What you have to do:
From the data below, copy out every line in which the word "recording" occurs.

**** Exercise data

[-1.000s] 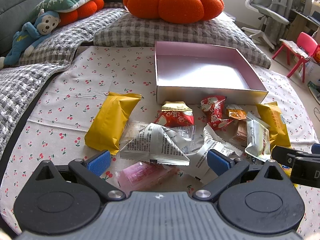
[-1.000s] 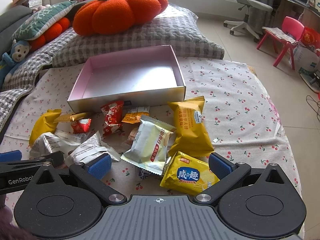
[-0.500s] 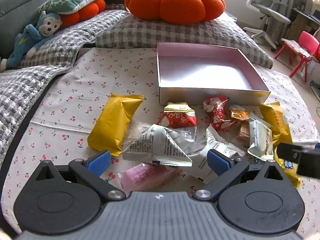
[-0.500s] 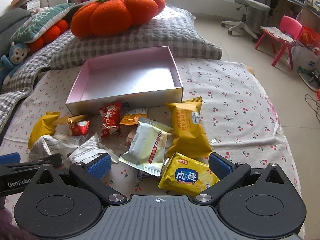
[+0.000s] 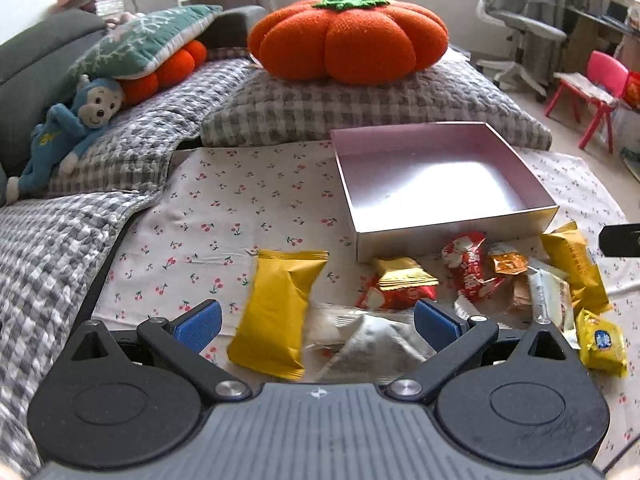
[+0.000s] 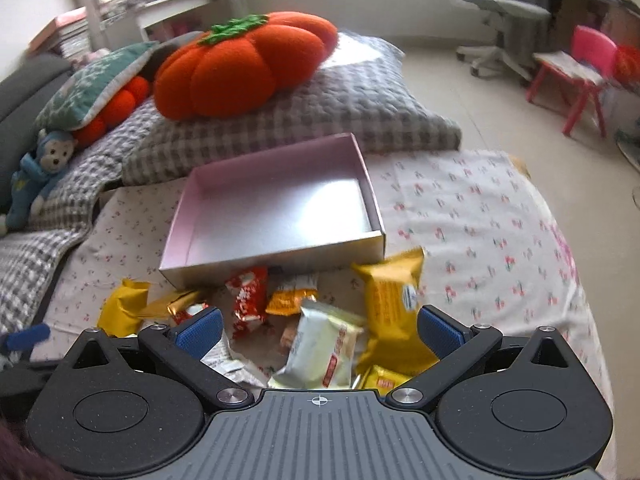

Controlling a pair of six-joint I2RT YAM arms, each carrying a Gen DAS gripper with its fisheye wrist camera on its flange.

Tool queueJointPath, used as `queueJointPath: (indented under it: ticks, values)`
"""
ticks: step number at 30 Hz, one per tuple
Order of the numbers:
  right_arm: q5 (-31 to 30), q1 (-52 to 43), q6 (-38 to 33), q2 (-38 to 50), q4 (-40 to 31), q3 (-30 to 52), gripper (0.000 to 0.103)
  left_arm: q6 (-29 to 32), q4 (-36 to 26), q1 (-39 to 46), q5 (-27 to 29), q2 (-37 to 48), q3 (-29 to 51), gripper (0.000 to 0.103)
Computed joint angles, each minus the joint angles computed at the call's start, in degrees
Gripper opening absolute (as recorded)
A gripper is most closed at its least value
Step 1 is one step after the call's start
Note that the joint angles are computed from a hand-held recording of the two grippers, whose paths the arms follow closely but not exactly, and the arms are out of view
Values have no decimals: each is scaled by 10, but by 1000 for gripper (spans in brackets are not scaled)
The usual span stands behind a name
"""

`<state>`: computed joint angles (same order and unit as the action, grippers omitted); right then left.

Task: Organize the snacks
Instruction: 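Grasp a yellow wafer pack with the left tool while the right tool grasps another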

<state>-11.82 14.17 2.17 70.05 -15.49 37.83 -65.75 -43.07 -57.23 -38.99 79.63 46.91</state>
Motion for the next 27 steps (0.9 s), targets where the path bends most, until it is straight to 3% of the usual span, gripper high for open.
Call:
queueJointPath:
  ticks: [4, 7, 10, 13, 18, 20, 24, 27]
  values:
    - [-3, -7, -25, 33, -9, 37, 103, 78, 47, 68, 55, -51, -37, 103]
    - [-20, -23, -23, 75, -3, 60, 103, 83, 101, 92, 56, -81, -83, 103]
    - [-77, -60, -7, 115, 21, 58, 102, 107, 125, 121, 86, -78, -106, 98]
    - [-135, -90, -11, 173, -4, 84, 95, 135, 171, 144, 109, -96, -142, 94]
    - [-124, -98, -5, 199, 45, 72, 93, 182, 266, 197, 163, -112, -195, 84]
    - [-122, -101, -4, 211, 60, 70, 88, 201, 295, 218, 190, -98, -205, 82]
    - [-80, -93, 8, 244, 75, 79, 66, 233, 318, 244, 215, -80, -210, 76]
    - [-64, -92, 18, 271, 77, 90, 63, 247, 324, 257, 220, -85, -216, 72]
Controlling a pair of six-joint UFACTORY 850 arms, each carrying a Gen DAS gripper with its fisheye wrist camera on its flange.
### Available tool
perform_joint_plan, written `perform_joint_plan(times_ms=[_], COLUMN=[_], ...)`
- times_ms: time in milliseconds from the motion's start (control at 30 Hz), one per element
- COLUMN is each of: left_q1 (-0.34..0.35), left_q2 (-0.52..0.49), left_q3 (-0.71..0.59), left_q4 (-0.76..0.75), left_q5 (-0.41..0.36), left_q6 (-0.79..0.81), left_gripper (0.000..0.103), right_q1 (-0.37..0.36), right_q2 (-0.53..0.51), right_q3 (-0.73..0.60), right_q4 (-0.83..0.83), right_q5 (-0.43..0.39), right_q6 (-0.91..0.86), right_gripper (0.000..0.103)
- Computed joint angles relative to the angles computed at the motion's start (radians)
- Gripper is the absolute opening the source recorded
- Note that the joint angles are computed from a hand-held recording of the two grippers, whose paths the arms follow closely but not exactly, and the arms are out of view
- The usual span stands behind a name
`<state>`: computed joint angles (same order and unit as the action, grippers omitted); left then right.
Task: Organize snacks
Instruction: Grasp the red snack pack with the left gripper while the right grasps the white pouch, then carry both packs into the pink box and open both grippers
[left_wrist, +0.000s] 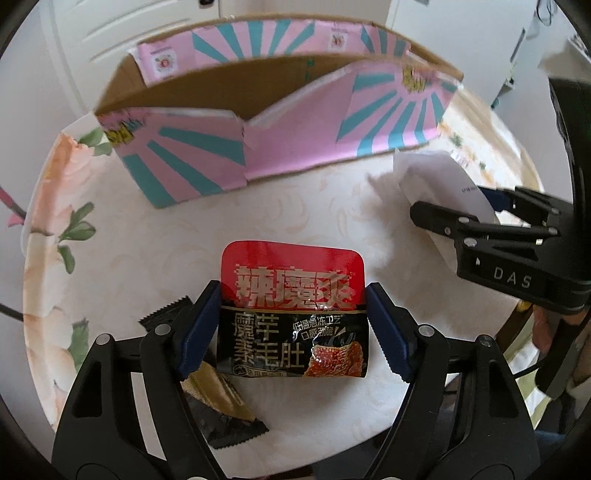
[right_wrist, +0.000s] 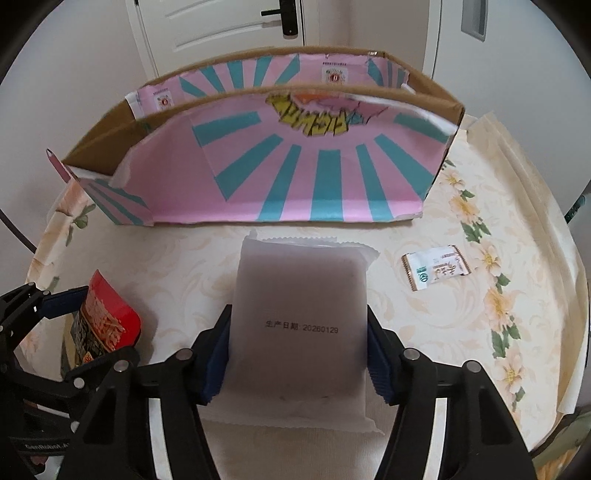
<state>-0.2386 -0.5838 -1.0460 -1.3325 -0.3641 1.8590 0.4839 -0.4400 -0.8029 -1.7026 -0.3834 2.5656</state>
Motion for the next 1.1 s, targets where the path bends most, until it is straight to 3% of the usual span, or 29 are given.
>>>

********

Exercise answer:
Note that the joint angles are computed from a hand-held recording of the two grippers, whose paths the arms follow closely but not exactly, and the arms are out of view
- Note that the joint angles are computed from a hand-held recording of the two grippers, whose paths the arms follow closely but not exactly, and the arms are out of view

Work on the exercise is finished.